後は彼女が必要数を集めるまでの時間稼ぎという事になる。
「全く、これも誰かが作ったのだろうか‥‥だとしたら、死者への冒涜以外の何物でもない‥‥」
イスネグが普段の冷静な雰囲気から一転、一瞬だけ憤怒の表情を見せるが‥‥それを見た者は誰もいなかった。
‥‥‥‥
‥‥‥
‥‥
「さ〜て、そろそろ良いでしょうか〜。皆さんお待たせいたしました〜♪」
「うふふ、もうちょっと戦っていたかったんだけど‥‥時間切れね?」
リアナの声を皮切りに、刃霧達が一斉に撤退の準備を始める。
予想以上に敵の数が多かった為、全滅はままならなかったが‥‥もうここに用は無い。
「よし、後は敵陣を突っ切るぞ!!」
「この洞窟ともオサラバだな‥‥では、行くかね」
寿とエドワードが援護を重ね、ようやく通路の奥に撤退を完了した能力者達。
こうして、何とか今回も無事に目的を達成できたのだった。
●帰りの野営中‥‥
明日には街に到着する、というぐらいの距離にある森の中。
皆は最後の野営を広げていた。
「それで、これがその原石か‥‥何だか同じ石にしか見えん」
「‥‥で、リアナ。後は何が必要なんだ?」
「後はこの宝石を溶かすための【溶剤】ですわ。とりあえず原石から宝石を磨き上げて、それからですわね♪」
大事そうに籠の中の原石を見ているリアナの後ろから、寿とエリクが不思議そうに覗き込んでいる。
一つ手に持っているエリクは、何やら転がしながら思案中のようである。
「とりあえず、帰るまでが遠足‥‥もとい依頼ですからね。最後まで気を抜かないようにしませんと」
「比良坂君も律儀だねぇ〜。ま、気が緩みすぎるよりはマシだけど」
比良坂がしっかりと周囲を見渡している横で、常木が欠伸をしながら武器の手入れをしている。
彼らにとってはもう慣れ親しんだ(?)森の為、今更どうという事態になることもないだろう。
しかし、そんな中‥‥
「む〜‥‥もう少し力があれば全滅を狙えて‥‥いや、むしろフォーメーションを‥‥」
「あー刃霧さん? あれからずっと悩んでいますね〜」
ぶちぶちと呟きながらアレコレ考えている刃霧を見て、イスネグは軽く苦笑いをしている。
どうやら死神を全滅出来なかった事をまだ悔やんでいる様子である。
「だってだって〜、もう少し練力が続いていたら〜〜!!」
「まあ落ち着きたまえ。
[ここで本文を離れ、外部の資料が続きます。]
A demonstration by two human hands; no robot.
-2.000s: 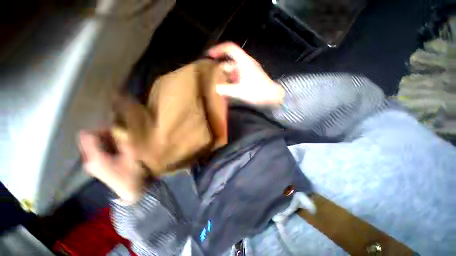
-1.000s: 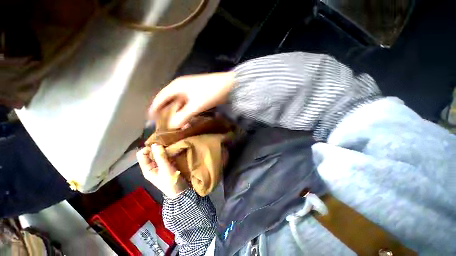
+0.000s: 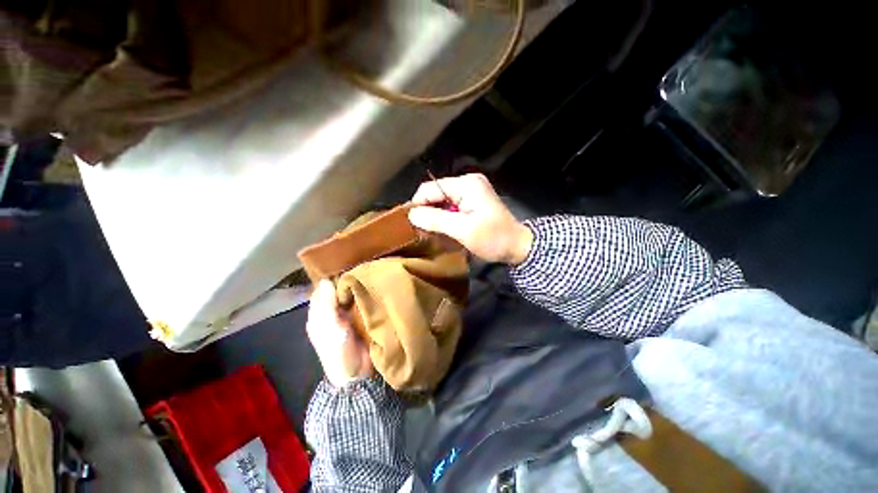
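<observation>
A tan-brown cloth bag part [image 3: 409,313] is bunched above the lap, with an orange-brown leather trim band [image 3: 361,243] stretched along its upper side. My left hand [image 3: 335,332] grips the cloth and the lower end of the band from below. My right hand [image 3: 474,220] pinches the band's other end between thumb and fingers. A thin dark tool tip sticks up from my right fingers, with a small red spot at the grip; the rest of the tool is hidden.
A white-covered table [image 3: 231,193] is beside the work, with a dark brown heap of bags [image 3: 144,72] and a tan strap loop [image 3: 424,100] over its edge. A red bin [image 3: 231,419] with a white label is at lower left. A clear plastic tub [image 3: 756,106] is at upper right.
My right hand has moved right, away from my left hand, and the leather band now shows stretched between them. The view has shifted, showing more of the brown heap and strap.
</observation>
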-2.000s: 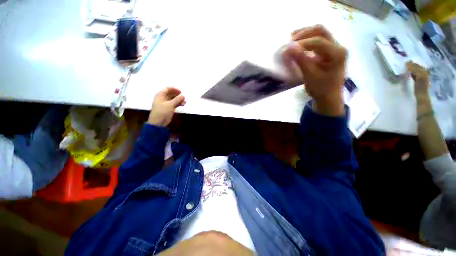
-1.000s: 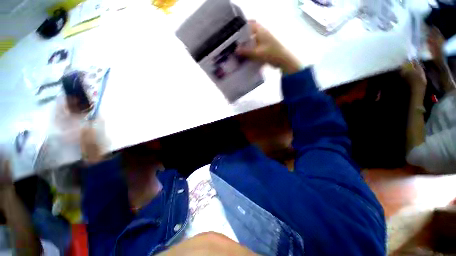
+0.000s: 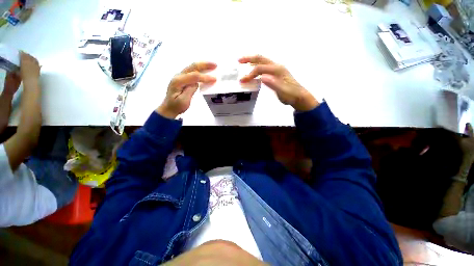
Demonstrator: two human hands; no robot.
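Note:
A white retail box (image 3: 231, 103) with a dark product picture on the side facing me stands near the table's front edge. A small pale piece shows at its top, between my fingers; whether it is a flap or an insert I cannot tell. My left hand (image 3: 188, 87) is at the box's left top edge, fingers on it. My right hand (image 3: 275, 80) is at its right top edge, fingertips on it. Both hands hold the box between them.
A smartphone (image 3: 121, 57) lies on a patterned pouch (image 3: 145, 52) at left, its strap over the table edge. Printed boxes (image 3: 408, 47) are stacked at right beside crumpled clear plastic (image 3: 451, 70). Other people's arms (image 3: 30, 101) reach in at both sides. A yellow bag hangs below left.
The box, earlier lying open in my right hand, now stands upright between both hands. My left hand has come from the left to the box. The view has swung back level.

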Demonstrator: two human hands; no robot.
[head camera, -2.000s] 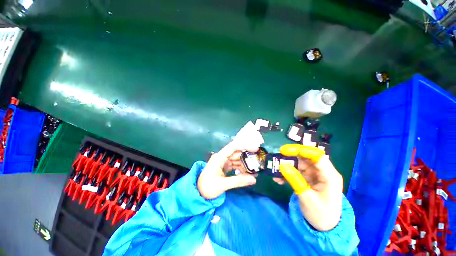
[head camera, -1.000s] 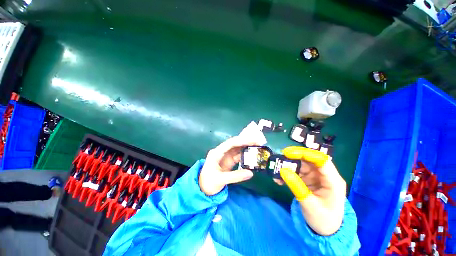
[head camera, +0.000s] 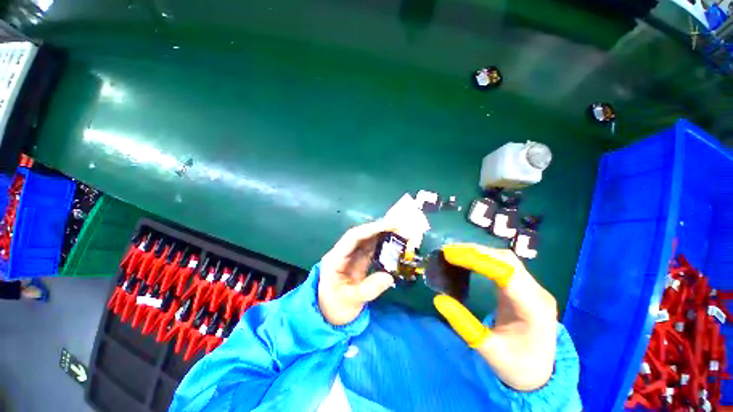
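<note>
My left hand (head camera: 347, 278), bare, holds a small black housing (head camera: 389, 253) with a white and gold inside, tilted on edge. My right hand (head camera: 514, 314), with yellow finger cots, holds a thin dark cover (head camera: 447, 274) between fingers and thumb, its plain dark face towards me. The two parts are close together, with a gold-coloured bit between them; whether it joins them is too small to tell. A crumpled white wipe (head camera: 407, 218) lies just beyond my left hand. Several black-and-white modules (head camera: 505, 223) lie beyond my right hand.
A white bottle (head camera: 514, 166) stands behind the modules. Two open housings (head camera: 487, 77) lie farther back. A large blue bin (head camera: 617, 233) with red parts is at right. A black tray (head camera: 120, 354) with red pieces, a green bin (head camera: 108, 233) and a small blue bin (head camera: 44, 225) are at left.
The cover in my right hand has turned from its labelled face to a plain dark face. The housing in my left hand has tilted and moved slightly left. The far housings have shifted left.
</note>
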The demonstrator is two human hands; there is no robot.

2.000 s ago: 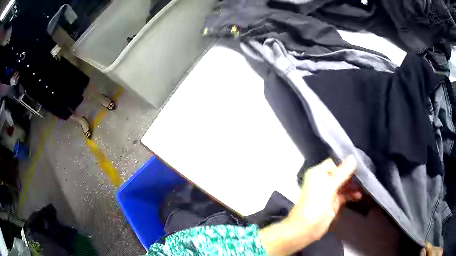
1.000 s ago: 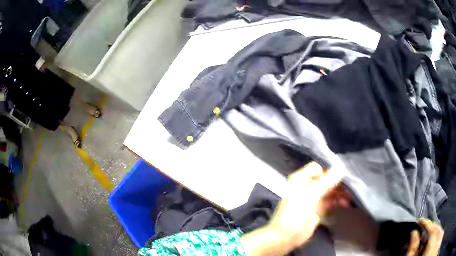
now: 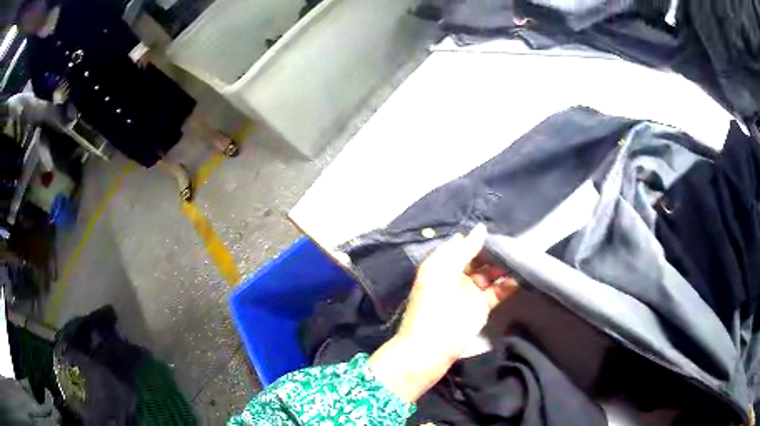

とりあえずマリー嬢のカレーが出来るまでこれでも飲んでいなさい」
じたばたと悔やんでいる彼女を宥めるように、そっと紅茶を差し出すエドワード。
周囲には美味しそうなカレーの匂いが漂い始め、皆の空腹を誘い始めている。
「私、こういうのできないんで〜、どうやってやってるか見せてもらうです〜」
「ふふ、そんなに難しい物じゃないわよ? 後はご飯が炊き上がるのを待って‥‥」
「〜〜♪ 何だか良い匂いです〜♪」
アクアがマリーの近くでニコニコと料理の手際を見つめている。
何やらさっきから興味深そうに眺めているが、その目的は料理を覚える為なのか、もしくはただの暇つぶしか‥‥
「ふむ、流石だな‥‥レーションとは全く味が違う。野外料理に慣れているのか」
「ああ、マリーの作る料理はいつでも美味しい。僕は少なくともそう思っている」
「ちょ、ちょっと寿さんに何言ってるのよ!? ‥‥恥ずかしいじゃない」
「は〜い、和泉さん♪ あ〜んですわ♪」
「だ、だからその何て言うか今ここでは‥‥‥‥‥あ〜ん」
「今度こそ〜、今度こそ〜‥‥うふ、おいし♪」
「刃霧嬢を収めるには、美味しい料理も有効と言うわけだな。覚えておこう」
「さてさて、どんな物が出来るのか楽しみだなぁ〜。ま、今はこれを美味しく頂こうか」
「マリーさんのつくるお料理は〜、やっぱり美味しいですね〜♪」
「ふふ‥‥すべて世は事も無し、だね」
こうして、最後の夜更けは過ぎていくのだった‥‥合掌。